The copy of the Petri Nonii Salaciensis Opera used for the present facsimile edition belongs to the Mathematics Library of Coimbra University. As can be seen from an inscription on the title page, it was once part of the great library of the Santa Cruz Monastery in Coimbra, closed and dispersed around 1830. There is a reference to it in the monumental catalogue of that library compiled by D. Pedro da Encarnação in the 18th century.[19] Later the volume belonged to Luciano Pereira da Silva, a Coimbra University professor, to whom we owe the elucidation of some important biobibliographical questions concerning Pedro Nunes. Luciano Pereira da Silva’s library now belongs to the School of Science and Technology of the University of Coimbra.

            The volume is in good condition, with the original parchment binding, and contains the above mentioned errata, which shows that it was part of the “complete” print run. It contains several handwritten notes and illustrations on the margins, presumably from the 16th century. There are handwritten additions to the errata, which may be from the author himself, in the same writing as the marginal notes. The corrections indicated in the errata are introduced throughout the text in blue ink. These corrections seem to date from the 20th century.

 

[1] The little we know can be found in Inquisition depositions by two grandchildren of Pedro Nunes in the 17th century.

[2] An explanation for this lack of documents lies in the sad fate of Pedro Nunes’ papers, lost by his uninterested heirs. In this respect see Joaquim de Carvalho, preface to Defensão do tratado da rumação do globo para a arte de navegar, Coimbra, 1952.

[3] It occupies pages 13 to 189 of Petri Nonii Salaciensis Opera.

[4] Mathematically, this corresponds to saying that, if the central parallel has latitude j, the longitude degrees on the grid should be multiplied by cos j, or, which is the same thing, the latitude degrees should be multiplied by sec j. Pedro Nunes gives several examples of situations of this type.

[5] Francisco Gomes Teixeira, Elogio Histórico de Pedro Nunes, Panegíricos e Conferências, Coimbra, 1925. The text is reproduced in his História das Matemáticas em Portugal, Lisbon, 1934.

[6] A. E. Nordenskiöld, Facsimile Atlas to the Early History of Cartography, Stockholm, 1889.

[7] Edward Wright, Certaine Errors in Navigation, London, 1599.

[8] Henrique Leitão, Uma nota sobre Pedro Nunes e Copérnico, Gazeta de Matemática, 143, p. 60-78, 2002.

[9] Raymond d’Hollander, Historique de la loxodromie, Mare Liberum, 1, p. 29-69, 1990.

[10] Los dos libros de la arte de nabegar, de Pº Núñez de Saá, traducidos de latin en Castellano, por el doctor Sñ. Cedillo Diaz.

[11] Henrique Leitão, O Comentário de Pedro Nunes à Navegação a Remos, Lisbon, Comissão Cultural de Marinha, 2002.

[12] Recall that a Portuguese translation of part of that work was included in the 1537 Tratado da Sphera.

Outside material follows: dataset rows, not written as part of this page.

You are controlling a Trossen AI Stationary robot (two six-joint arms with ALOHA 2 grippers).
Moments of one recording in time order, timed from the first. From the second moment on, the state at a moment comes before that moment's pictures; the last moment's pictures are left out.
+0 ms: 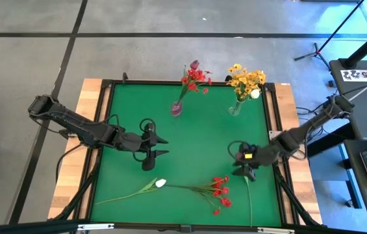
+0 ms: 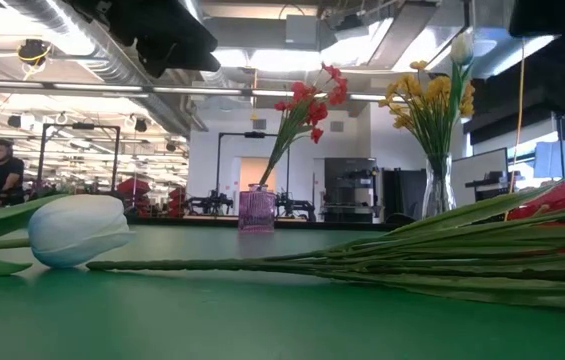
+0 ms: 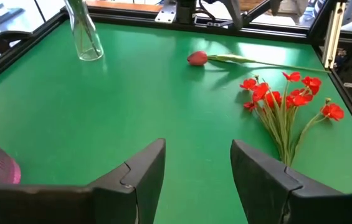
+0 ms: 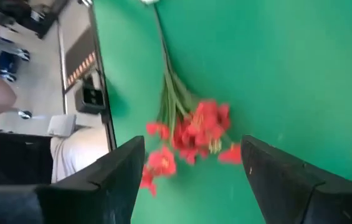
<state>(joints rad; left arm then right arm) -0.30 1.20 0.71 -0.01 -0.39 -0.26 0.59 0.93 0.60 -0.36 0.13 1.06</state>
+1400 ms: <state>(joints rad) -0.27 1.20 0.71 0.00 -0.39 -0.26 0.78 1.30 0.60 -0.58 0.07 1.76</state>
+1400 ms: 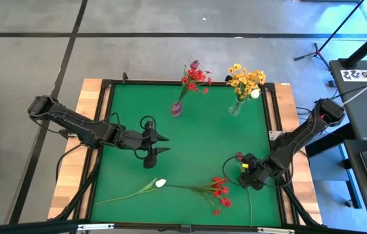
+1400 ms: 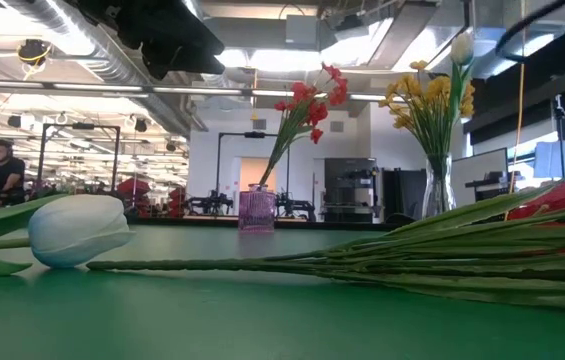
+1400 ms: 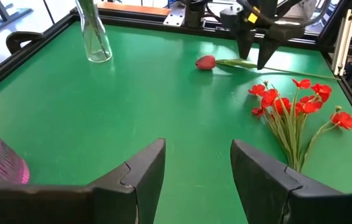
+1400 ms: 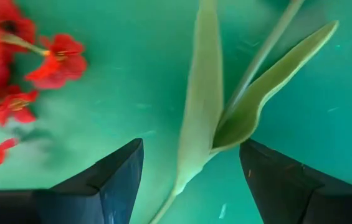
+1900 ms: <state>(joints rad) -0.28 1.20 0.71 0.00 -0.39 -0.29 0.78 1.38 0.61 -0.58 0.07 1.78</state>
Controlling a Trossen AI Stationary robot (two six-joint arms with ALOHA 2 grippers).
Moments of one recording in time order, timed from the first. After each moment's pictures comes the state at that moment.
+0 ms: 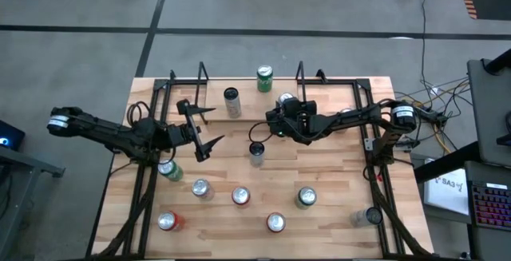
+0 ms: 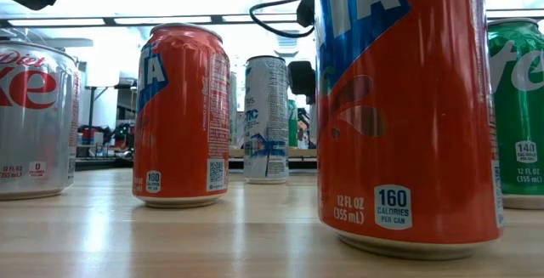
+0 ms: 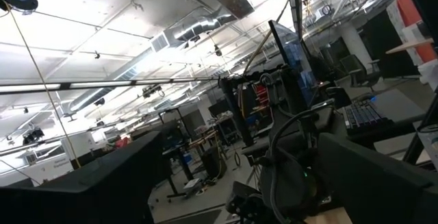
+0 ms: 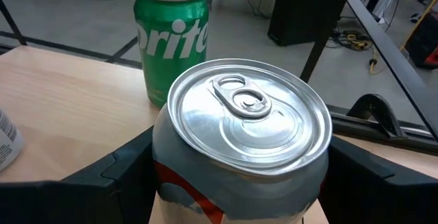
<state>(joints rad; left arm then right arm) -0.14 0.91 0.43 0.91 -0.31 0.59 -0.11 1.75 1.06 -0.18 1.07 0.77</state>
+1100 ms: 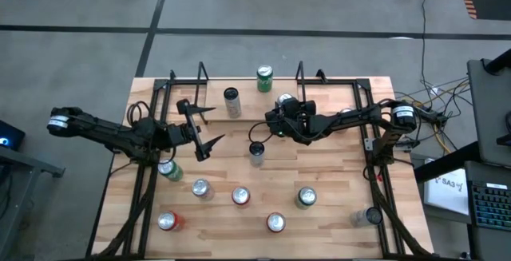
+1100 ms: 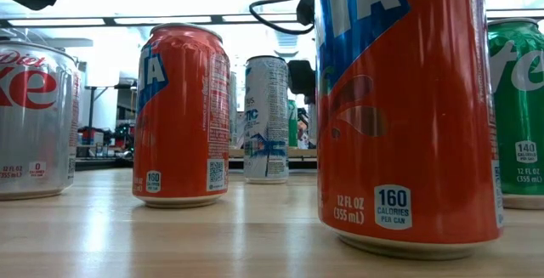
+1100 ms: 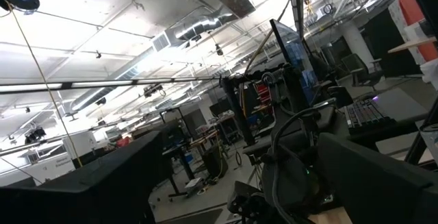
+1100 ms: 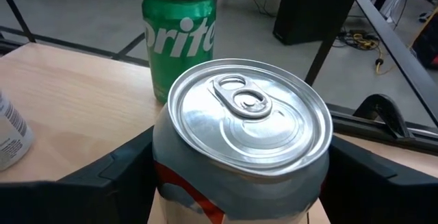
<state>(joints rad) -0.13 0.91 0.43 0.90 -0.31 0.59 -0.11 1.75 1.06 -0.17 1.05 0.75</state>
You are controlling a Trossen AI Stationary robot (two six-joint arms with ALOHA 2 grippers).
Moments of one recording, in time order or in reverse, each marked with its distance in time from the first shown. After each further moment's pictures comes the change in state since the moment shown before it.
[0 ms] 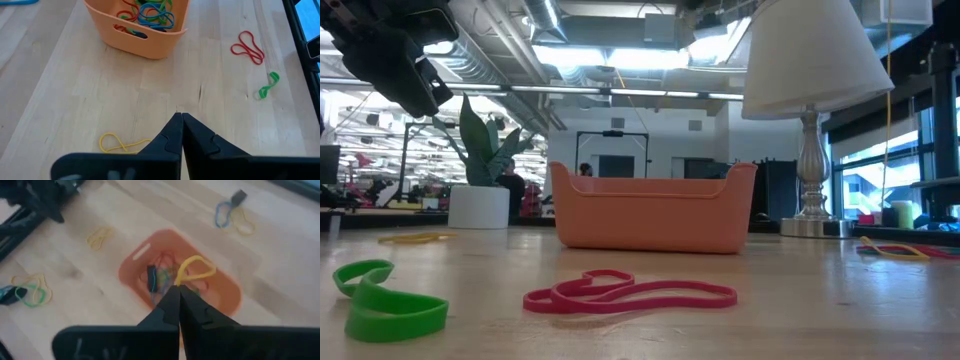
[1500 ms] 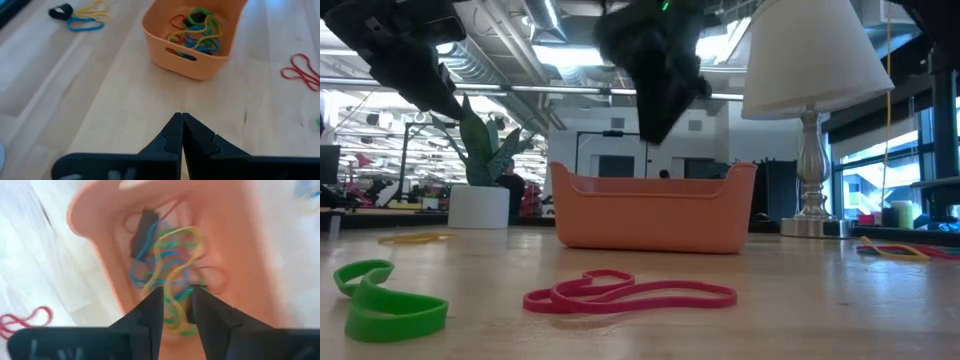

[13] See, e. g., C. D. Hellman and N. M. Swerdlow, Georg Peurbach, Biographical Dictionary of Mathematicians, vol. 4, New York, 1991. In this article, when listing the translations of Peurbach’s work, no mention is made of Pedro Nunes’ 1537 translation.

[14] Henrique Leitão, Uma nota sobre Pedro Nunes e Copérnico.

[15] Is not my word like as a fire? and like a hammer that breaketh the rock in pieces?” (Jeremiah, 23:29)

[16] It is through an indication of Pedro Nunes in the errata that we know the year of his birth. On the first line of page 209, in the third proposition of the second annotation on the Sun, we read: “Exempli gratia, sit anno Domini 1592, quo ego natus sum (...)”. And in the errata: “Pa.209.li.I.1592.le.1502.”

[17] The inicial capital letter in the errata, the body of the four pages as well as the type in which they were set, are different from those used in the main text. The paper too is slightly different.

[18] António Mariz, the Coimbra University printer responsible for the 1573 edition, is very critical in his preface of the errors in the previous edition.

[19] See J. M. Teixeira de Carvalho, A Livraria do Mosteiro de Santa Cruz de Coimbra, Coimbra, 1921.